Siete días de enero es la película que Juan Antonio Bardem (dirección y guión) consagró a los hechos fatídicos ocurridos el 24 de enero de 1977, por los que resultaron asesinados varios abogados laboristas vinculados al Partido Comunista de España y a Comisiones Obreras. Al suceso se le conoció pronto mediatica y popularmente como la matanza de Atocha. Sin duda, el film es una buena muestra de cine político en el sentido más fuerte; en cuanto cine político partidario, concretamente en cuanto sirve a la lucha política del PCE (el propio Bardem declaró en 2002: «Hice la película porque consideré -y considero-que era mi deber como ciudadano, como cineasta y como comunista»).
Si la materia de la película es inseparable de la dialéctica política de la época, en cuanto a su forma, Bardem añade materiales documentales «reales» a los elaborados de modo ficticio, con lo que pretende proporcionar un mayor realismo a la cinta, una mayor potencia legitimadora y moral. Por ejemplo, incluyendo al final imágenes reales, documentales (no ficticias) procedentes del entierro de los asesinados.

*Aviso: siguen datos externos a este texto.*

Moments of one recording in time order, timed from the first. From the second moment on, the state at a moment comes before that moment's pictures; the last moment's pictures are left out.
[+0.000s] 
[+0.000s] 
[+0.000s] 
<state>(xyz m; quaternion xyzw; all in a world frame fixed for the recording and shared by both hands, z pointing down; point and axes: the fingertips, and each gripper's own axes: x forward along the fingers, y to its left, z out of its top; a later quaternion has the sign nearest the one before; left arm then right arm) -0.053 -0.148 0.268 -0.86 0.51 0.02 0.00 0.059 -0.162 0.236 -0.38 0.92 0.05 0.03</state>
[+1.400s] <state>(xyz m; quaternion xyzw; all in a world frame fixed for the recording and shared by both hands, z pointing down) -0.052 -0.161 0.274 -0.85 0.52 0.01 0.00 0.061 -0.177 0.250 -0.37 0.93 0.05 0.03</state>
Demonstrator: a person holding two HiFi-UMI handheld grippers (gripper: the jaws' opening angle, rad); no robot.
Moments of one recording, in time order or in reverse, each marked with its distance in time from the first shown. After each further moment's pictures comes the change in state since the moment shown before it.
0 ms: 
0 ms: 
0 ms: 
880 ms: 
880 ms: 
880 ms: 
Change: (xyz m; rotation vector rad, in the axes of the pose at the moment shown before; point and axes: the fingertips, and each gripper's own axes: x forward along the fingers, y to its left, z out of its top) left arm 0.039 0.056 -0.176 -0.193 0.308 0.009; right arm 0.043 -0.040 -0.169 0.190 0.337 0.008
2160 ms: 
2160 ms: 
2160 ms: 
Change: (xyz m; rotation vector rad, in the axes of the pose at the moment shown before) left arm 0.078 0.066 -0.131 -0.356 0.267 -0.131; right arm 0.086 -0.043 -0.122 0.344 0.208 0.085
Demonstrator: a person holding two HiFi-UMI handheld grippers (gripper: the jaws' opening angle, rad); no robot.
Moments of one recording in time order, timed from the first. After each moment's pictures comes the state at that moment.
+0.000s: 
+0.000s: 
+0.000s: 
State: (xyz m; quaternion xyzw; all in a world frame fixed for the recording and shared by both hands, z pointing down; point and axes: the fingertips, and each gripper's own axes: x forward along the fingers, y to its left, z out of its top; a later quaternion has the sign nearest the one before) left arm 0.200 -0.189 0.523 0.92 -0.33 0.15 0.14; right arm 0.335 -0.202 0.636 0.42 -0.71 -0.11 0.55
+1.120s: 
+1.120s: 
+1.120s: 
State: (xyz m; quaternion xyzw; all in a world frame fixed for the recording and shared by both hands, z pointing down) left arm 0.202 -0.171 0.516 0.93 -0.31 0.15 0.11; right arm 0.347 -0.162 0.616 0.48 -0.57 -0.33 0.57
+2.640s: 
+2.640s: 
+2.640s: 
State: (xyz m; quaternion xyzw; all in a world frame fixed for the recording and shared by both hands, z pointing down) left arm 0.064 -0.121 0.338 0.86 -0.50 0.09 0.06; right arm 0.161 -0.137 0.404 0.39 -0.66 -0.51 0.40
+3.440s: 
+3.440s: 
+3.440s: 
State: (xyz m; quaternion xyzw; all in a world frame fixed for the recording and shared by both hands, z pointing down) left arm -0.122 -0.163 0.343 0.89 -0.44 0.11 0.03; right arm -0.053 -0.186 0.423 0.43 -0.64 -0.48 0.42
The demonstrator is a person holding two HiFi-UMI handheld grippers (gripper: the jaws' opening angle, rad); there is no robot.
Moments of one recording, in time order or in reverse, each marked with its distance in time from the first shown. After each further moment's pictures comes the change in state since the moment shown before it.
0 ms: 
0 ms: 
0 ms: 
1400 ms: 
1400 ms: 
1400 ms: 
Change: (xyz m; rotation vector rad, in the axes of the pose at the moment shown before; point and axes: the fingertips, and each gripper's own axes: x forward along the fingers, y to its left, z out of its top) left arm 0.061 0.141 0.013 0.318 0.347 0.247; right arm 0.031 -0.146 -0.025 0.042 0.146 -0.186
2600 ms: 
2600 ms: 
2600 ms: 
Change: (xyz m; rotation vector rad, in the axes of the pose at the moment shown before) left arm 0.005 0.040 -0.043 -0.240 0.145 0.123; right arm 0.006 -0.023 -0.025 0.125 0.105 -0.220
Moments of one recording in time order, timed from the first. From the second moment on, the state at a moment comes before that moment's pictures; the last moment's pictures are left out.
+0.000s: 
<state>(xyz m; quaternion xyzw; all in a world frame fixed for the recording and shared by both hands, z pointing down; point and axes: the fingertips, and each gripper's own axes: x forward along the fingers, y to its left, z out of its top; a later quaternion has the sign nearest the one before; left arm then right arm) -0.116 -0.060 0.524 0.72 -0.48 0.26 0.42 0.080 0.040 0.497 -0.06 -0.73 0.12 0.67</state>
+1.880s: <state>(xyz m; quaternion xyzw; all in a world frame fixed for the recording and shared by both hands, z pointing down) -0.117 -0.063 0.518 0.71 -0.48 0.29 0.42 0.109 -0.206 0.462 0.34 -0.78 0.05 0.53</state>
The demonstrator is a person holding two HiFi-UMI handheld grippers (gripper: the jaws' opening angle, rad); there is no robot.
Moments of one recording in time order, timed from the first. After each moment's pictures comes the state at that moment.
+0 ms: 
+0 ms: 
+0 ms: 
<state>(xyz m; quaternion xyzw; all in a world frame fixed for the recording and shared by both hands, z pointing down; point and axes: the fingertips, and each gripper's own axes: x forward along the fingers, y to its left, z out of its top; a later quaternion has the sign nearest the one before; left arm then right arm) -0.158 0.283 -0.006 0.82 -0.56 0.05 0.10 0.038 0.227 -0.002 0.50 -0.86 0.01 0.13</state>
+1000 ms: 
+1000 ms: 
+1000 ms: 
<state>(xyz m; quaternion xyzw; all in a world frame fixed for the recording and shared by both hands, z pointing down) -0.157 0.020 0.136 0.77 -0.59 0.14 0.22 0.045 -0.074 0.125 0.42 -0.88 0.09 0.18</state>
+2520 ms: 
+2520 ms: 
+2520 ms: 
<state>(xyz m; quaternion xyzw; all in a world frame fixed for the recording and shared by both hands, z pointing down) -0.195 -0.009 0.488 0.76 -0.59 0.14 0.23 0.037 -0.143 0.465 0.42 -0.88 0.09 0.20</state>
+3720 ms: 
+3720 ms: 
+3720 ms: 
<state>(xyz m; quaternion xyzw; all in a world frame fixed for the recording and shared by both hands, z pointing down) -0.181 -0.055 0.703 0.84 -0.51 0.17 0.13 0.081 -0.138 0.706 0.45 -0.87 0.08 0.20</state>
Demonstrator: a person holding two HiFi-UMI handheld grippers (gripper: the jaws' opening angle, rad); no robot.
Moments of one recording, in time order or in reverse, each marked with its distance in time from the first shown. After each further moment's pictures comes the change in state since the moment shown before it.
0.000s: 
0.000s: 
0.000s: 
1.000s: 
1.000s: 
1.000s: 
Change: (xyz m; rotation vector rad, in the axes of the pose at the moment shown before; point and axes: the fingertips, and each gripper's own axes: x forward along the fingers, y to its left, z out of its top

La tesis política que desarrolla cinematográficamente el comunista Bardem coincide con la idea de la «estrategia de la tensión», al modo fascista. Según esto, los hechos de Atocha constituirían una «provocación» fascista destinada a desequilibrar a los grupos de lucha obrera, esencialmente pacíficos. Bardem convierte en realidad cinematográfica esta idea partidaria; los comunistas aparecen como luchadores por la libertad del porvenir, en cambio, los «fascistas» vinculados a una caduca burguesía franquista («la cruzada de liberación no ha terminado todavía»), al clero, a la policía y a la milicia, son retratados sin reparar en gastos retóricos. Se cuestiona incluso la estética, o la misma sexualidad de los «fascistas»; episodios por cierto nada desdeñables, ya que permiten reforzar la impresión de gran decadencia de la «extrema derecha» española. Esta «derecha fascista» actuaría movida por impulsos más etológicos que morales o auténticamente filosóficos, y ello frente al desprendimiento e idealismo de los militantes comunistas. Se subraya, paralelamente, el contraste entre la unidad idealista y el cooperativismo de los comunistas, y el caos de corrupción, desunión y desconfianza que reina entre los «fascistas». Otro elemento a considerar: mientras que los fascistas apelan a la defensa de España, los comunistas lo hacen a la solidaridad de clase, al progreso y la «libertad».
Por supuesto, el partidismo de Bardem tiende a remarcar lo que el recientemente fallecido Jean François Revel llamó la gran «mascarada» de la izquierda. La violencia de la izquierda, que existe accidentalmente, sólo puede ser una violencia legítima, puesto que se ejerce desde la idea de una moralidad superior: la lucha por la emancipación obrera, y de la misma «humanidad». Mientras que la violencia de la derecha, que existe necesesariamente, en virtud de su propia naturaleza, solo puede aparecer como una «provocación» o una especie de regurgitación del instinto animal, de la lucha por la ambición personal, de las bajas pasiones &c.